Amanda desconfia do homem e de sua história, não quer deixá-lo pernoitar na casa com a filha. Sua desconfiança, o espectador não demora a perceber, tem um motivo inconfessável: o homem é negro.

Não será a única vez em que as credenciais democráticas e humanistas do casal serão testadas ao longo do filme, com resultados variados. Talvez nisso resida o ponto mais interessante de O mundo depois de nós: o abalo no interior dos personagens é tão importante quanto o abalo no planeta. O que faz cada um de nós diante (ou dentro) do apocalipse? Como se comporta em relação aos companheiros de infortúnio?

Do ponto de vista formal, o filme tem algumas opções interessantes. O início abusa, tudo indica que de modo intencional, de uma estética ostensivamente publicitária. As primeiras imagens da casa de férias, moderna e opulenta, parecem uma propaganda de empreendimento imobiliário, com família feliz incluída. Logo ficará clara a intenção irônica do procedimento.

As coisas ficam mais interessantes quando a narração se divide em várias linhas paralelas, acompanhando ora um, ora outro personagem, com graus diversos de suspense em cada uma delas.

Praia, mata, metrópole

Aqui cabe um cotejo (sem juízo valorativo) com outra fantasia apocalíptica recente, Batem à porta, de M. Night Shyamalan, com o qual O mundo depois de nós tem vários pontos em comum. No filme de Shyamalan, a família de férias também recebe em seu chalé a visita inesperada de desconhecidos. Mas tudo se passará de modo concentrado naquele espaço, enquanto o mundo se esfacela do lado de fora. Aqui, ao contrário, a ação se bifurca ou trifurca na maior parte do tempo.

Um ponto forte de O mundo…, a propósito, é o aproveitamento da situação geográfica, alternando praia de mar aberto, mata fechada, rodovia deserta e a vista do skyline de Nova York, sem a necessidade de grandes deslocamentos dos personagens.

Um recurso de que o diretor Sam Esmail abusa é o da câmera alta, em plongée vertical, eventualmente descendo para uma posição horizontal à altura dos atores. Muitas vezes uma tomada é iniciada com a câmera “deitada de lado”, ou de cabeça para baixo, criando artificialmente um estranhamento momentâneo, nem sempre justificado pela condição psicológica ou anímica dos personagens.

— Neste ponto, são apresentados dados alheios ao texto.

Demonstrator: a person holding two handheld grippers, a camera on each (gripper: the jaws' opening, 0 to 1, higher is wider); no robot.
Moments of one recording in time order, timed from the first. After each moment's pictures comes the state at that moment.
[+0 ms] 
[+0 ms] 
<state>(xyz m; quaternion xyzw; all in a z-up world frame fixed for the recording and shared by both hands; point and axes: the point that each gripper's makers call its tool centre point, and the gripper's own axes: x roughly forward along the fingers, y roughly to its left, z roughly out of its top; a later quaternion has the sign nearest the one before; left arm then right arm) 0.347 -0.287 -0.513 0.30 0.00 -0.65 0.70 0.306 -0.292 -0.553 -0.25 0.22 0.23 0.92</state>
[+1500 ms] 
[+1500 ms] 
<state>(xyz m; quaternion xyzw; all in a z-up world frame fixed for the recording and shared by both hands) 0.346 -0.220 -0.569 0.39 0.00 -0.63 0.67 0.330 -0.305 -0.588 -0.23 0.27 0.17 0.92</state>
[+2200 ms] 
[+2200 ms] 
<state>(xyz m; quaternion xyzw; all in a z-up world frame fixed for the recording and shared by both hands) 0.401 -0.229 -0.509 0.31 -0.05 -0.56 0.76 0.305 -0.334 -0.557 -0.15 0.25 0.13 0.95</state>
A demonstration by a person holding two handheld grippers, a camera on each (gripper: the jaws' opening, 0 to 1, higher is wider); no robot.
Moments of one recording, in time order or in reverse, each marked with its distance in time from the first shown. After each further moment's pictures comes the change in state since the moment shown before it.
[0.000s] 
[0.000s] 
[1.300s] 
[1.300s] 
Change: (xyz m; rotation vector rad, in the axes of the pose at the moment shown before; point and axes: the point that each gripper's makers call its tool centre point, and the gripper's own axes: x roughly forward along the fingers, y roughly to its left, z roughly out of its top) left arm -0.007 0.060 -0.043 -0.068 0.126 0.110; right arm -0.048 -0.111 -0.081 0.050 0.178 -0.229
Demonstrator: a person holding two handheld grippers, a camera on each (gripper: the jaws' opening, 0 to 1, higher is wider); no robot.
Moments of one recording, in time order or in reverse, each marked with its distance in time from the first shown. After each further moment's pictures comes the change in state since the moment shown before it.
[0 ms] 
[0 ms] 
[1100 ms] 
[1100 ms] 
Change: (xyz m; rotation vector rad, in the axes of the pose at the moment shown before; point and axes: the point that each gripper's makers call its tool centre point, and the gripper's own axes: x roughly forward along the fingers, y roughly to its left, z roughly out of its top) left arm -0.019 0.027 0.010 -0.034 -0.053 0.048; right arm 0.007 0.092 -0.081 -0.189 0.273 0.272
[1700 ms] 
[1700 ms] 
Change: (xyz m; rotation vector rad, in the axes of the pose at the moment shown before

Algumas sequências são visualmente poderosas, como aquela em que G.H. foge correndo de um avião que se aproxima em voo rasante (numa referência óbvia à cena análoga de Intriga internacional, de Hitchcock) e se refugia numa casa que acaba tendo os vidros arrebentados por uma inundação de água e areia. Difícil ficar indiferente também ao engavetamento monstro de carros Tesla sem motorista.

Certas passagens, porém, chegam ao limiar da caricatura, como na visita de Clay e G.H. a um individualista irascível (Kevin Bacon), adepto de teorias conspiratórias, que os recebe na varanda com um rifle nas mãos, sob uma tremulante bandeira norte-americana. Só faltou a placa: “Aqui mora um extremista de direita, eleitor de Donald Trump”.

Tão interessante quanto esse painel de males de nossa época, a meu ver, é uma reflexão embutida sobre o lugar da indústria cultural nisso tudo. Ao ser informada sobre a fixação de Rose pela série Friends, a jovem filha de G.H. diz algo como: “É a nostalgia de um mundo que nunca existiu”. Grande parte do cinema de Hollywood foi ou ainda é isso: a crença num American way of life que nunca existiu de verdade. Para muita gente, o verdadeiro pesadelo é tomar consciência disso.